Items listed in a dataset
◆ ◆ ◆ ◆ ◆ ◆ ◆

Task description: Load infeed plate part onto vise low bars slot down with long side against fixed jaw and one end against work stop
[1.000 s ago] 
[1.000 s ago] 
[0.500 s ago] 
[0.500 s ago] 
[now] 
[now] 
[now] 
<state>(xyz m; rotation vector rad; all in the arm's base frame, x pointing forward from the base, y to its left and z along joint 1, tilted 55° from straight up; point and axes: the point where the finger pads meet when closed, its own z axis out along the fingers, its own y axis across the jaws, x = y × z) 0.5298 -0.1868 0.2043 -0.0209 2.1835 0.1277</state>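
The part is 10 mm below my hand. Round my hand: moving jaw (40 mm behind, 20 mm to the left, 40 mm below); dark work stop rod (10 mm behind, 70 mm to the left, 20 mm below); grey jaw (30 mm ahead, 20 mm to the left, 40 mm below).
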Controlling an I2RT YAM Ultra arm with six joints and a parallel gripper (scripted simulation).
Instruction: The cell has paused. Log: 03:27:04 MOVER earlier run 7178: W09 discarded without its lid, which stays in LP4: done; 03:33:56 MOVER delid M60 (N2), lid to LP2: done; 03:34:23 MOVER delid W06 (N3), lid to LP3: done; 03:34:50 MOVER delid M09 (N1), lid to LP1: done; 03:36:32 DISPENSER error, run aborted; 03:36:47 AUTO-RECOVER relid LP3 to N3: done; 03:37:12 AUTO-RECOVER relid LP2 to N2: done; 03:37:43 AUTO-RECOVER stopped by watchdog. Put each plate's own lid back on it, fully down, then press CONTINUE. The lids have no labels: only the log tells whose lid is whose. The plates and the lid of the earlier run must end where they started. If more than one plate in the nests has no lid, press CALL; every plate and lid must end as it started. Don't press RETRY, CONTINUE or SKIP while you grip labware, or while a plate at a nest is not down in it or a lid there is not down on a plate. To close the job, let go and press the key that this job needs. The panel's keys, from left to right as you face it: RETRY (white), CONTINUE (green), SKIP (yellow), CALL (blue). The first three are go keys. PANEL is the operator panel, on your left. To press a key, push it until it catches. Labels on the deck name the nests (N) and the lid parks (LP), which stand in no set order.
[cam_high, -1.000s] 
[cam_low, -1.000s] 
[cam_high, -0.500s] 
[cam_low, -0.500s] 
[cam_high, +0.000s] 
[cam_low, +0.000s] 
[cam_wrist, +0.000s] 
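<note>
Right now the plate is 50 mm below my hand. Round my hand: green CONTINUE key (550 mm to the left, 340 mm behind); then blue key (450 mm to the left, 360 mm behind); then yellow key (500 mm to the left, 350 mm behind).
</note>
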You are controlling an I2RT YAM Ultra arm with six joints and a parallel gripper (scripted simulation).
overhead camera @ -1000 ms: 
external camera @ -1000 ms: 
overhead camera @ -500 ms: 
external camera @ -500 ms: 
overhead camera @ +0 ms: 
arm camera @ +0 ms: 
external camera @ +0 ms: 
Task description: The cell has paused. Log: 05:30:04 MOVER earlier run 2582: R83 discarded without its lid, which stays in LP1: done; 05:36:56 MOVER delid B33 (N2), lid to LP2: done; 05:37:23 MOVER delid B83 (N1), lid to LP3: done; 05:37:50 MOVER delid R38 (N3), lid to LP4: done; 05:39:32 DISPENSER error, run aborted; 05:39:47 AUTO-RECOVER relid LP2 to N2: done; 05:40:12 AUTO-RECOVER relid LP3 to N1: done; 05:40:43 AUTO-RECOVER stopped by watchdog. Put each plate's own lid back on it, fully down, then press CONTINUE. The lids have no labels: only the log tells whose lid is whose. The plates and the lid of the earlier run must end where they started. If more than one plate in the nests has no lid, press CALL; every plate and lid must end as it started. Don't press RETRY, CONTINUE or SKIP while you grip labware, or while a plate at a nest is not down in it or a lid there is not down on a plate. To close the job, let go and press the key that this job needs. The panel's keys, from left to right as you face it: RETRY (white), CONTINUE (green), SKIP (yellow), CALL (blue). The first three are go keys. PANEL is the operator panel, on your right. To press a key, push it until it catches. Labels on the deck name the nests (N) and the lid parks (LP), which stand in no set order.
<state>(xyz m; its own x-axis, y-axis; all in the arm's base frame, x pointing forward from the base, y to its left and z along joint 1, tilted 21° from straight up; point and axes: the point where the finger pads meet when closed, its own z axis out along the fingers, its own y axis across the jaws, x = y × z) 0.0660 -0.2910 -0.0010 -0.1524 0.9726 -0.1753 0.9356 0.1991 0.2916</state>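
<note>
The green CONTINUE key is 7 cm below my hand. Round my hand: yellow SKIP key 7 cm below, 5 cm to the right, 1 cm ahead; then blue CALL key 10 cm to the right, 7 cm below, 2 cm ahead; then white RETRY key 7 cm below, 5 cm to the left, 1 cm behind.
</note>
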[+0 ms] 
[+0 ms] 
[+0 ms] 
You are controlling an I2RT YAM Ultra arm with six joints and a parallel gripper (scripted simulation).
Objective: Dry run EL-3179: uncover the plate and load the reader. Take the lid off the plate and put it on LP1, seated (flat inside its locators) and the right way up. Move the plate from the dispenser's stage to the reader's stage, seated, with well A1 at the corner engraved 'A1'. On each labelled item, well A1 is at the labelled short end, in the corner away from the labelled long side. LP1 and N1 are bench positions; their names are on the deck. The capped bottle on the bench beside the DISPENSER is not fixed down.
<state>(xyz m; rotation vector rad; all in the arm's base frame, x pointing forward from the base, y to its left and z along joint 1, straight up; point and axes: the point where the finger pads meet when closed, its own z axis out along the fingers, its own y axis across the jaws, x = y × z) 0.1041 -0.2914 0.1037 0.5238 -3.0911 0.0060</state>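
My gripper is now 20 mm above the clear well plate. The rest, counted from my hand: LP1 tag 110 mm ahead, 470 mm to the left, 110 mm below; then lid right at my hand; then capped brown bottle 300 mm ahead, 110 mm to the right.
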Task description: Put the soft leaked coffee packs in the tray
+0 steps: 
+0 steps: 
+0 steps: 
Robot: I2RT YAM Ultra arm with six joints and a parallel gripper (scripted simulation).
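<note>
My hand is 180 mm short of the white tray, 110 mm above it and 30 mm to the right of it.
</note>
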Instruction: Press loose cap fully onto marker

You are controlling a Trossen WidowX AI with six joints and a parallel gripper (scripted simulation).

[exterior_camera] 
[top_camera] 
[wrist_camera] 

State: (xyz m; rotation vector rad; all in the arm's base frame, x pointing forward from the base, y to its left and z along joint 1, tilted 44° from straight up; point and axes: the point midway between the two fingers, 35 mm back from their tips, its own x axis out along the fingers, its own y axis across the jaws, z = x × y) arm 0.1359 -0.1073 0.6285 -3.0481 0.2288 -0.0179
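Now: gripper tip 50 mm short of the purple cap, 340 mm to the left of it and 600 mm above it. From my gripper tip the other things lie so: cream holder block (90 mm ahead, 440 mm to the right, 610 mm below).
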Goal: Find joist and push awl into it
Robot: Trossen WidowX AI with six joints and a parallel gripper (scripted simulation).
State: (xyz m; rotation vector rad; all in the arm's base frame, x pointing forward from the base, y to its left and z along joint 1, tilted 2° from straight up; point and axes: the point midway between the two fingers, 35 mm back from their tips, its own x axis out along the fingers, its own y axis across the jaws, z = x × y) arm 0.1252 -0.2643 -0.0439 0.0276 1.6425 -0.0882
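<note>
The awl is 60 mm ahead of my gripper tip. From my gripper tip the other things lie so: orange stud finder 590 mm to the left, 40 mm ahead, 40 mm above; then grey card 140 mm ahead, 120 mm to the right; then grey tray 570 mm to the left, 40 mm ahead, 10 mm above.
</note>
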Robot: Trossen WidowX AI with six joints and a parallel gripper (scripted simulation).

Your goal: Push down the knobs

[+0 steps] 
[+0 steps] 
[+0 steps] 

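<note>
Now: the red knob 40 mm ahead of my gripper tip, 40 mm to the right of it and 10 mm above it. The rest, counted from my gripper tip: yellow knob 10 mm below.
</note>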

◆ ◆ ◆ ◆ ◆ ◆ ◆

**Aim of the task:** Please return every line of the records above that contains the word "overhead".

**The answer:**
overhead camera @ -1000 ms: 
overhead camera @ -500 ms: 
overhead camera @ +0 ms: 

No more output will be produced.